#### Assignment
Repeat only part of the entries. Start at the line that has "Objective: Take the" and keep going through the last line, exactly as given.

#### Data entries
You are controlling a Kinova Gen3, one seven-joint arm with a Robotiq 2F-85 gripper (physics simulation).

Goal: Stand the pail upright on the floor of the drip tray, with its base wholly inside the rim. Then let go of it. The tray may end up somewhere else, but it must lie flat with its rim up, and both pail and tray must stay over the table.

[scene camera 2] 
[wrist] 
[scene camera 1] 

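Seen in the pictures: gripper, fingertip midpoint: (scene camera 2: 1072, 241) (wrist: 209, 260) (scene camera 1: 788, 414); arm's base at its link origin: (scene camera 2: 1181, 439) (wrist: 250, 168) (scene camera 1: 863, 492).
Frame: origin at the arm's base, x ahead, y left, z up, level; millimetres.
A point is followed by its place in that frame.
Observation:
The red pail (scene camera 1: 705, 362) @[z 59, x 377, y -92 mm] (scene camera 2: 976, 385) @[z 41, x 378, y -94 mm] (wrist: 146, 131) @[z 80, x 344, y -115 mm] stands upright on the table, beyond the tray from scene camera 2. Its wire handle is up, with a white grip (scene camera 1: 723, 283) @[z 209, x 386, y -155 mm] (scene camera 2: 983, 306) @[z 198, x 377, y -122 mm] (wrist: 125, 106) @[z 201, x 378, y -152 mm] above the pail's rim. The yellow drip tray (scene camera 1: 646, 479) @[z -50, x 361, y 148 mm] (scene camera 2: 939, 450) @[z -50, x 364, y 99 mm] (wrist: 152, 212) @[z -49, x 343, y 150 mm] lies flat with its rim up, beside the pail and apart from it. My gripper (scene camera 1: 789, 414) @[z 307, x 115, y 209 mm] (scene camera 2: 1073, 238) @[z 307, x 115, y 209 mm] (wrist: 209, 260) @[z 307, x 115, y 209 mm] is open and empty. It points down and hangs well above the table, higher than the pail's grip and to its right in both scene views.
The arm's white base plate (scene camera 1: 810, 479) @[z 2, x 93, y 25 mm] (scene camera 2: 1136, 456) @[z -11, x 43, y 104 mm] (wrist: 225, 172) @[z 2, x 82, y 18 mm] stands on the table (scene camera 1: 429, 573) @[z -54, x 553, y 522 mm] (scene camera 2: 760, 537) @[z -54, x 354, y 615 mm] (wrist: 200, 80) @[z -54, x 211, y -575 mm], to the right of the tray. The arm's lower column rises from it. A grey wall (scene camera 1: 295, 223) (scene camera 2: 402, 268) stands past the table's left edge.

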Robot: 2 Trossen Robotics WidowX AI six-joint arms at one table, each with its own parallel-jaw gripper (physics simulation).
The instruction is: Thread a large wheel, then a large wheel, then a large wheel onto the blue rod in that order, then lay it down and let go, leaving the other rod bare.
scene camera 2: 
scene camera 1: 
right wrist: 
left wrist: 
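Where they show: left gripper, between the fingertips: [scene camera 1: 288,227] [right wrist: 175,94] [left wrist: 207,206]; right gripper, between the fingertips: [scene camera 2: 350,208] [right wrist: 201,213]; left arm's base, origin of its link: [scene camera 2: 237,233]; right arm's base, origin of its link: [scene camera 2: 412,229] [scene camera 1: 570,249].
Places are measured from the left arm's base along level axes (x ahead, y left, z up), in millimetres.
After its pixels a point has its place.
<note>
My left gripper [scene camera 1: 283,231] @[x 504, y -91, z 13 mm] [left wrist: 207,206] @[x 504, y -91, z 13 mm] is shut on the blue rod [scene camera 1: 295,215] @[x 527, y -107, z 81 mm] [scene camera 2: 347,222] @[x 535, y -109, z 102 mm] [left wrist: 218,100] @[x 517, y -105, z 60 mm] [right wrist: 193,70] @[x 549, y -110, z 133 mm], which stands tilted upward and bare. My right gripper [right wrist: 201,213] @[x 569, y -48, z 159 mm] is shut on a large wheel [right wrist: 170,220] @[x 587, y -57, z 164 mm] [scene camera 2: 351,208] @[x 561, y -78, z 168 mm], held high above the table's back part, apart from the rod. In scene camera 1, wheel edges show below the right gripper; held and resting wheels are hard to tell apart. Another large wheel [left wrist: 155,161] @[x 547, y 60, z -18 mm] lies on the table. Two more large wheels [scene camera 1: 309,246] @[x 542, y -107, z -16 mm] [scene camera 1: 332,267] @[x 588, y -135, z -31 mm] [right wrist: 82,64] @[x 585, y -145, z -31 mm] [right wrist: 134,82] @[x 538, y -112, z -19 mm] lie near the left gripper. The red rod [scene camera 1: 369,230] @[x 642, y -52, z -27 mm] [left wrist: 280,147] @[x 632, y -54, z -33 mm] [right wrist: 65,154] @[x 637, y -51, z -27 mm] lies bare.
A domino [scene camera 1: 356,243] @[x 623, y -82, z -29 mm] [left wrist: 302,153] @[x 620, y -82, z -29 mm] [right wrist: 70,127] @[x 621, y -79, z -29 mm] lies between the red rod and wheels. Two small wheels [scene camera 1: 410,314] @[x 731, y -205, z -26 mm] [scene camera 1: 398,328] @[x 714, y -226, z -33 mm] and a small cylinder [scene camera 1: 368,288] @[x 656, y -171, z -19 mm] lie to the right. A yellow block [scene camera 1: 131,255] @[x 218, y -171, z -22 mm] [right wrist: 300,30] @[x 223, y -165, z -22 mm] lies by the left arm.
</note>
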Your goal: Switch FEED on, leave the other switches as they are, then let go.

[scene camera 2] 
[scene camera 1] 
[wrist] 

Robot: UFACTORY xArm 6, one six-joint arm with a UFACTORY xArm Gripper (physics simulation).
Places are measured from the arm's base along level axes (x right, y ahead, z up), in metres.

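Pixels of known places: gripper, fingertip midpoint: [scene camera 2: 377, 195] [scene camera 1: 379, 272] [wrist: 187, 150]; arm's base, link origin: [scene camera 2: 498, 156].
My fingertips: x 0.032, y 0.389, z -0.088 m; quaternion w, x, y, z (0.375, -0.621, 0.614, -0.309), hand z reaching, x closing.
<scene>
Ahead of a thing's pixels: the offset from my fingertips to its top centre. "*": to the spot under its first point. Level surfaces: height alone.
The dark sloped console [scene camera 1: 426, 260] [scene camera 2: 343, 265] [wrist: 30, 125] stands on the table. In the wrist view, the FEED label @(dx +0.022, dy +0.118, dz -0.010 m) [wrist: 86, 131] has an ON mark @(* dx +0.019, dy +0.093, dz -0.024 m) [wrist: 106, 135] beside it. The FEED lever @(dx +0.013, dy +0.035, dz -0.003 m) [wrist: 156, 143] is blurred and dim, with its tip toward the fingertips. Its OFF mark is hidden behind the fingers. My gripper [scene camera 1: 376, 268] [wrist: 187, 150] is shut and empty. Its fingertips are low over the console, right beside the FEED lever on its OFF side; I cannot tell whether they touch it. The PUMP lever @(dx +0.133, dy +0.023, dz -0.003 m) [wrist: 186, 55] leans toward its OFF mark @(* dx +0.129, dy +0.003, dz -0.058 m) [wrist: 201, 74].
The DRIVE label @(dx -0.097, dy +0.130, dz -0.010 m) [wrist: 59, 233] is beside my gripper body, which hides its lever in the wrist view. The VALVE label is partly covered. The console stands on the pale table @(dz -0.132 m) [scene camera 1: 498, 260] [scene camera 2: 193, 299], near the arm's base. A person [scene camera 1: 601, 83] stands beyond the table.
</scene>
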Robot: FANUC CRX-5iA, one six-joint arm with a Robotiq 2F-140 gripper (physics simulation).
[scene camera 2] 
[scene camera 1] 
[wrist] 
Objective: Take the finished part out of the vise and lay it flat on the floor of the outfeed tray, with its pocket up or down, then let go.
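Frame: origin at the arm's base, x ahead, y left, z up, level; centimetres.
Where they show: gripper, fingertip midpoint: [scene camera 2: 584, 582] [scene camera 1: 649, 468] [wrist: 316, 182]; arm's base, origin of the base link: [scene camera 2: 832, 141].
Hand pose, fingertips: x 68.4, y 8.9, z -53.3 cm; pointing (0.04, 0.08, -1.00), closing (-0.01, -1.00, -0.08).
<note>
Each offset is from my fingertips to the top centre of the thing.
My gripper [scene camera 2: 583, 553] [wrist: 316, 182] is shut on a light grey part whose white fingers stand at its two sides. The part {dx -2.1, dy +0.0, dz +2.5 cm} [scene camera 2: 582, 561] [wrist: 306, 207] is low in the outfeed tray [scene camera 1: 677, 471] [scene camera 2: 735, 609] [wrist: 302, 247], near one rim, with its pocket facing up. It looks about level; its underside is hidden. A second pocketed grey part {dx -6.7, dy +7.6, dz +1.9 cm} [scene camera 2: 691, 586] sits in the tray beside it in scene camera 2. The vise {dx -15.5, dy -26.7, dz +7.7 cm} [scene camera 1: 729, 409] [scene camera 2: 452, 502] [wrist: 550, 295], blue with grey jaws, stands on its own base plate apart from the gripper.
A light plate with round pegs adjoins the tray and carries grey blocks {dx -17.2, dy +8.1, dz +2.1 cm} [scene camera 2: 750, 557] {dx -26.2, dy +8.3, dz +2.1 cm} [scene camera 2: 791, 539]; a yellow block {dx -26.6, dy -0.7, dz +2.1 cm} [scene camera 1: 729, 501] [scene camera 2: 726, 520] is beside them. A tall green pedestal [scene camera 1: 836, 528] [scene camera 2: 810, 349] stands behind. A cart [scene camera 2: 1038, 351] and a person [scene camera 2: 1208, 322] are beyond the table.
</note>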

#### Response to this exercise
Objective: Take the finished part out of the vise and lay it flat on the floor of the outfeed tray, with its pocket up or down, then let go.
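Frame: origin at the arm's base, x ahead, y left, z up, level; centimetres.
Where they show: gripper, fingertip midpoint: [scene camera 2: 584, 582] [scene camera 1: 649, 468] [wrist: 316, 182]; arm's base, origin of the base link: [scene camera 2: 832, 141].
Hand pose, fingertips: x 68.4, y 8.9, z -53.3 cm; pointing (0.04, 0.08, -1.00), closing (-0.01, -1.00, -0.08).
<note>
Each offset is from my fingertips to the top centre of the thing.
My gripper [scene camera 2: 583, 553] [wrist: 316, 182] is shut on a light grey part whose white fingers stand at its two sides. The part {dx -2.1, dy +0.0, dz +2.5 cm} [scene camera 2: 582, 561] [wrist: 306, 207] is low in the outfeed tray [scene camera 1: 677, 471] [scene camera 2: 735, 609] [wrist: 302, 247], near one rim, with its pocket facing up. It looks about level; its underside is hidden. A second pocketed grey part {dx -6.7, dy +7.6, dz +1.9 cm} [scene camera 2: 691, 586] sits in the tray beside it in scene camera 2. The vise {dx -15.5, dy -26.7, dz +7.7 cm} [scene camera 1: 729, 409] [scene camera 2: 452, 502] [wrist: 550, 295], blue with grey jaws, stands on its own base plate apart from the gripper.
A light plate with round pegs adjoins the tray and carries grey blocks {dx -17.2, dy +8.1, dz +2.1 cm} [scene camera 2: 750, 557] {dx -26.2, dy +8.3, dz +2.1 cm} [scene camera 2: 791, 539]; a yellow block {dx -26.6, dy -0.7, dz +2.1 cm} [scene camera 1: 729, 501] [scene camera 2: 726, 520] is beside them. A tall green pedestal [scene camera 1: 836, 528] [scene camera 2: 810, 349] stands behind. A cart [scene camera 2: 1038, 351] and a person [scene camera 2: 1208, 322] are beyond the table.
</note>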

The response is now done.